As you start your quest, all the old discouraging clichés are put before you. “Ah, they’re scarce as hen’s teeth,” or “Unless you’re well in with the club chairman you haven’t a hope.” Your annual quest brings you in touch with some less than admirable traits in the Irish character. A fellow says to you: “Is it a ticket you’re after? I might be able to do something.” “Oh God, I be very grateful.” “Leave it with me. I’ll do what I can.” You thank him effusively. Unfortunately, this is the very last you’ll hear from him. You try to contact him but there is no response to your messages.
Why do people make promises they can’t keep? Maybe they want to savour the moment of warmth, the sudden gush of gratitude, no matter how spuriously aroused. They are compulsive promisers. We should know better than to approach them.
Another equally enraging type surfaces after the All-Ireland.
“Ah, if only you had contacted me. I had a few to spare.” The trouble is that he can never be found or contacted before the All-Ireland. He only surfaces from the bowels of the earth two days after you watched the match from a noisy pub near Croke Park.
Everyone seems to have a story about getting a ticket by the most tortuous ways. Indeed the value of the ticket seems to increase with the difficulty of getting it.
One tale I heard was when the ticket was entrusted with the guard of the train from Tralee. When he arrived at Heuston station in Dublin he gave it into the care of one of the barmen in the Aisling hotel nearby. When the anxious ticket-seeker called there on the Saturday night he was told it was the barman’s night off.
He had to go to the fellow's digs in Chapelizod. There the landlady told him the barman was down in the local pub. Our man went there and eventually found the barman and got the ticket. But he had to buy a round of drinks for a crowd of carousers and ended up singing Galway Bayat 3am. However, he took his seat in Croke Park for the All-Ireland.
The climax of all the drama of ticket-seeking can be seen on the Sunday afternoon of the All-Ireland outside Gill’s public house, at the corner of Jones’s Road and North Circular Road. It’s within sight and sound of the stadium. This is the rendezvous where promised tickets are handed over. Only those with tickets are allowed past the well-guarded barrier set up across the roadway.
There’s only an hour to go before the ball is thrown in and the tension is high. Every so often the surging roars of the crowd watching the minor game can be heard. A shuffling horde of people gyrate anxiously. Many are bellowing into their mobile phones, hand clapped to the ear to try to hear what the other person is saying.
People stand on tiptoe as their eyes swivel about, looking for the faces of their saviours. They get angry when some big dope, pint in hand, stands there blocking their line of vision.
The year before last I lingered to watch the great spectacle outside Gills. I found myself beside a middle-aged woman who was vibrating with jolly excitement. Then her mobile phone rang. It was bad news. Her face turned yellow with vindictiveness.
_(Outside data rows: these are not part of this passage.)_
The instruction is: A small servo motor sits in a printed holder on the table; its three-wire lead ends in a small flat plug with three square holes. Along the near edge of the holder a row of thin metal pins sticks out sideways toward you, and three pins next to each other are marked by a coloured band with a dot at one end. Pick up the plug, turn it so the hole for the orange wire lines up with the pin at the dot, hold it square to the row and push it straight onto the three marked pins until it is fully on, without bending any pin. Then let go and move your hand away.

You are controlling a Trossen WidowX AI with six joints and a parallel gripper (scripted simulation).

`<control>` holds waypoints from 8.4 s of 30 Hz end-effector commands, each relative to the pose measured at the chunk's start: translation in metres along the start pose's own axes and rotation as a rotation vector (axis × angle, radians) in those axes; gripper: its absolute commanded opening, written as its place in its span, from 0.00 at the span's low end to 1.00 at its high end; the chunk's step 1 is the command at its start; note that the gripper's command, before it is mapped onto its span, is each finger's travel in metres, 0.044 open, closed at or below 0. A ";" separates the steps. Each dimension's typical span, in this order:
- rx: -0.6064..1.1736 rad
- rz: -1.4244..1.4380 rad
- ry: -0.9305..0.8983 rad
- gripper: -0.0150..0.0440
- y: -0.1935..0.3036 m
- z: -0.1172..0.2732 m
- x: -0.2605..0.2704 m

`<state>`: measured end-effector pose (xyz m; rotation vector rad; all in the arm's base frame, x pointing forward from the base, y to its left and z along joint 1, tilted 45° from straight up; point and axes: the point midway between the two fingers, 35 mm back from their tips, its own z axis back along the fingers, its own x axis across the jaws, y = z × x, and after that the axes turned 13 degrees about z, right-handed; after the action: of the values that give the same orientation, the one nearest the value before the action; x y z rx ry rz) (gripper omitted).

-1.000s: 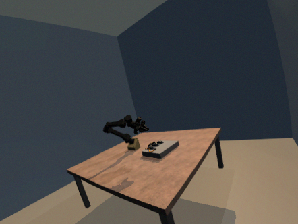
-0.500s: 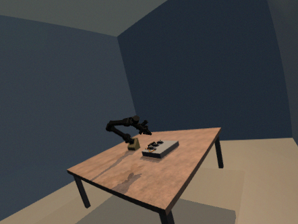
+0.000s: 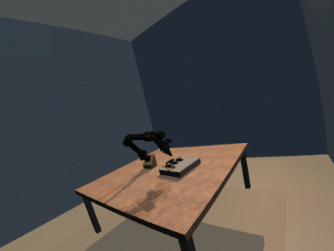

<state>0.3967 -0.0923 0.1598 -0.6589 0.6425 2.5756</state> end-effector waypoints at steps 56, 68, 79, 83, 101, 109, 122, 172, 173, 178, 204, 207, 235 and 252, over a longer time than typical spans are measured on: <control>0.258 0.802 -0.457 0.36 0.034 -0.092 0.038; 0.256 0.801 -0.457 0.25 0.027 -0.077 0.032; 0.257 0.788 -0.455 0.25 0.010 -0.040 0.022; 0.271 0.709 -0.442 0.25 0.006 -0.037 0.029; 0.351 0.220 -0.358 0.25 -0.011 -0.015 0.081; 0.386 0.003 -0.318 0.25 -0.015 -0.006 0.105; 0.441 -0.350 -0.247 0.25 -0.016 0.007 0.147; 0.532 -1.016 -0.076 0.25 0.011 -0.021 0.205; 0.532 -1.016 -0.076 0.25 0.011 -0.021 0.205; 0.532 -1.016 -0.076 0.25 0.010 -0.023 0.202; 0.531 -1.016 -0.076 0.25 0.007 -0.027 0.196; 0.531 -1.016 -0.076 0.25 0.006 -0.027 0.195; 0.531 -1.017 -0.076 0.70 0.002 -0.028 0.186; 0.531 -1.016 -0.078 1.00 -0.019 0.019 0.170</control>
<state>0.2620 -0.0224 0.0786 -0.5055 0.6827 1.4151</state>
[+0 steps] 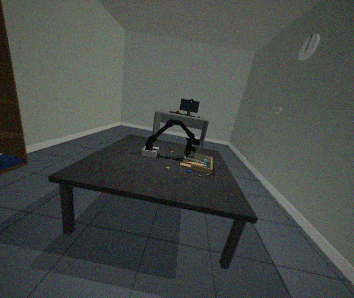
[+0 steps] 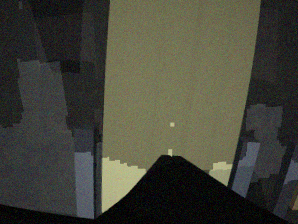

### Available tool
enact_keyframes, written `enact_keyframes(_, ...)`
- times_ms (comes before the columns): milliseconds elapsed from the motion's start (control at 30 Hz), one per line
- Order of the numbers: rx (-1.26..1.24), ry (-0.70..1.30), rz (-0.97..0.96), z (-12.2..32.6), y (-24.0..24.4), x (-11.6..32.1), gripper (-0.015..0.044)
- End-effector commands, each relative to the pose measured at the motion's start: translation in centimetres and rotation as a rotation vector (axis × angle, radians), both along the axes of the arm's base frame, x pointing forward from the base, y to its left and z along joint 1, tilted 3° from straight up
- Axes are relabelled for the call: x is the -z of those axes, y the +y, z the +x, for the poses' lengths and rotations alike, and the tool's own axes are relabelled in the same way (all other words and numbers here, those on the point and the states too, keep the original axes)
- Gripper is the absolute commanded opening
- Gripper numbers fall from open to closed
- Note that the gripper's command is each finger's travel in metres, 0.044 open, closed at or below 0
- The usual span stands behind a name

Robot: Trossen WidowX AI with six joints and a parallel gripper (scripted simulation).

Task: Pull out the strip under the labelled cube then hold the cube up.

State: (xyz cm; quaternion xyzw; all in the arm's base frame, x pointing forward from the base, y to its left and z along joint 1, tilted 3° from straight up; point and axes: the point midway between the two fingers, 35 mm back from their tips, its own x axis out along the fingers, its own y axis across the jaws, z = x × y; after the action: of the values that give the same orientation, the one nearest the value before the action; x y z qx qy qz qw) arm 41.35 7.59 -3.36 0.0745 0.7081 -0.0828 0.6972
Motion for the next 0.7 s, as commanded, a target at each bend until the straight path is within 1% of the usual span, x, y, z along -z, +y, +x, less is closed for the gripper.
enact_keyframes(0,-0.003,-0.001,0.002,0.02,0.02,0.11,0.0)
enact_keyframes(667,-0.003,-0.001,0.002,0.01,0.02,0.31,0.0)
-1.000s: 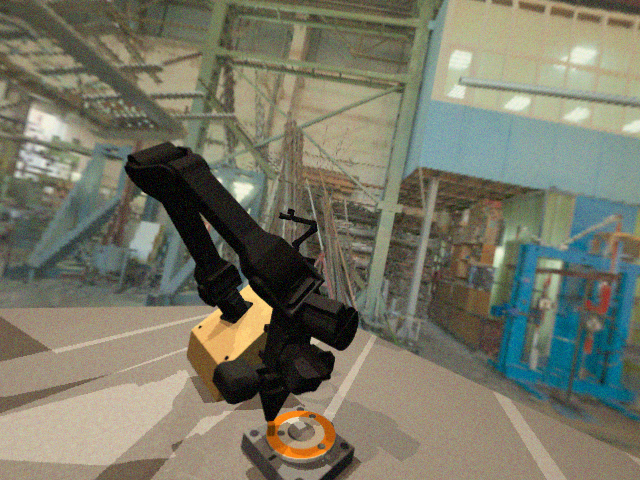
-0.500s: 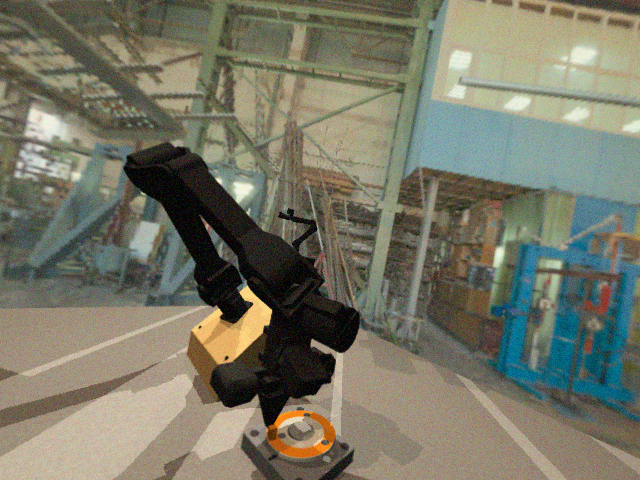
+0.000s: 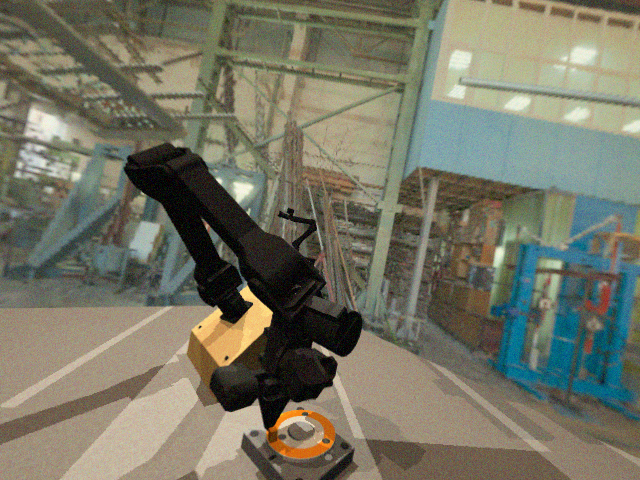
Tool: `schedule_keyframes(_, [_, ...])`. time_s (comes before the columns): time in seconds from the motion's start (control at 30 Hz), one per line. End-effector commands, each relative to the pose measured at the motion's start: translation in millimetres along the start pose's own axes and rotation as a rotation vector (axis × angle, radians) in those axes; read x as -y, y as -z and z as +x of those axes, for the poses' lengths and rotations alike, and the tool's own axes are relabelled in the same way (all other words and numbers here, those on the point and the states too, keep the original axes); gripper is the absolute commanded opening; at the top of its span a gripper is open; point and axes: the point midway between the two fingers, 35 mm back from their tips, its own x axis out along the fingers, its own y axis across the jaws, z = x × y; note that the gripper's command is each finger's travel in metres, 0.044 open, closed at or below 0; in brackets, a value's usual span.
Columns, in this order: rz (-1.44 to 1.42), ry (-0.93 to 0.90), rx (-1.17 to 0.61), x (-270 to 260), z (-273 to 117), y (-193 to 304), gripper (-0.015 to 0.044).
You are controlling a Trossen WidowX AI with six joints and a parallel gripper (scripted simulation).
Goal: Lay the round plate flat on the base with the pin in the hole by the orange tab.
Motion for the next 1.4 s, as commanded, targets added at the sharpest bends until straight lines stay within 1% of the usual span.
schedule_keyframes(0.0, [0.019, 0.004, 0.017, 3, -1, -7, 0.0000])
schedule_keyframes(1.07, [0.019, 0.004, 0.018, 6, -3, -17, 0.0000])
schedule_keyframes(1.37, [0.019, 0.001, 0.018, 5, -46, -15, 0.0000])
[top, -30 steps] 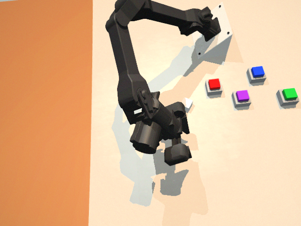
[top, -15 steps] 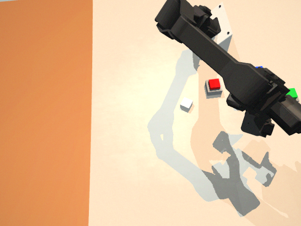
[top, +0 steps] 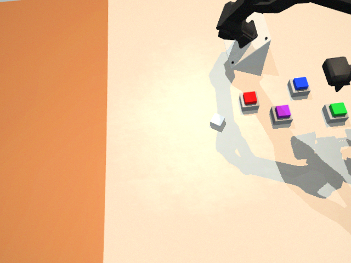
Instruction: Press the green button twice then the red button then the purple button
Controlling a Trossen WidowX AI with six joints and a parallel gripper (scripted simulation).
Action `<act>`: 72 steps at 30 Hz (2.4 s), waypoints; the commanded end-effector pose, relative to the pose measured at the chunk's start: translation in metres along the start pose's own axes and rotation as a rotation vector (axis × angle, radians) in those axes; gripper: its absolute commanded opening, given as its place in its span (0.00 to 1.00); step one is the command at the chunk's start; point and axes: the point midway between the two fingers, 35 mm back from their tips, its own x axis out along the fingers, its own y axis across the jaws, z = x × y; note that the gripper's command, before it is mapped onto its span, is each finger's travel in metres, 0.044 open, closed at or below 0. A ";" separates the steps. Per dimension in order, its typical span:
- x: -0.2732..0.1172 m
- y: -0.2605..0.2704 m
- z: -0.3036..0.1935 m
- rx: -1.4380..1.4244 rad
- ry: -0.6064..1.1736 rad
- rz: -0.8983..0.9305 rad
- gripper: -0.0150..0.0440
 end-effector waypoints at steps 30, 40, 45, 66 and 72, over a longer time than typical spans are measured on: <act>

For a while she was speechless and then I heard her say, “I’d love to put rat poison in his beer after him letting me down like this.”
Last Sunday week, armed with a ticket given me by a decent man in Portlaoise for the hurling final, I again savoured the manic atmosphere outside that pub. I met a middle-aged fellow I know from Crinkle, near Birr. He’d been waiting for an hour for his partner to turn up with the tickets. There was no sign of her and she wasn’t answering her phone. He was seething. “I’ll wring that big heifer’s neck when I catch aholt of her,” he growled.
Then, 20 metres away, he caught sight of the well-padded woman approaching. She was smiling and held aloft two tickets as she came towards him. His face underwent a dramatic change. A huge smile took over. He rushed towards her and clasped her in his arms, “Ah God, you’re the salt of the earth,” he said. “I knew you wouldn’t let me down.” And they went up the road to Croke Park arm and arm, with a spring in their step.
The search for All-Ireland tickets brings out the best and the worst in people.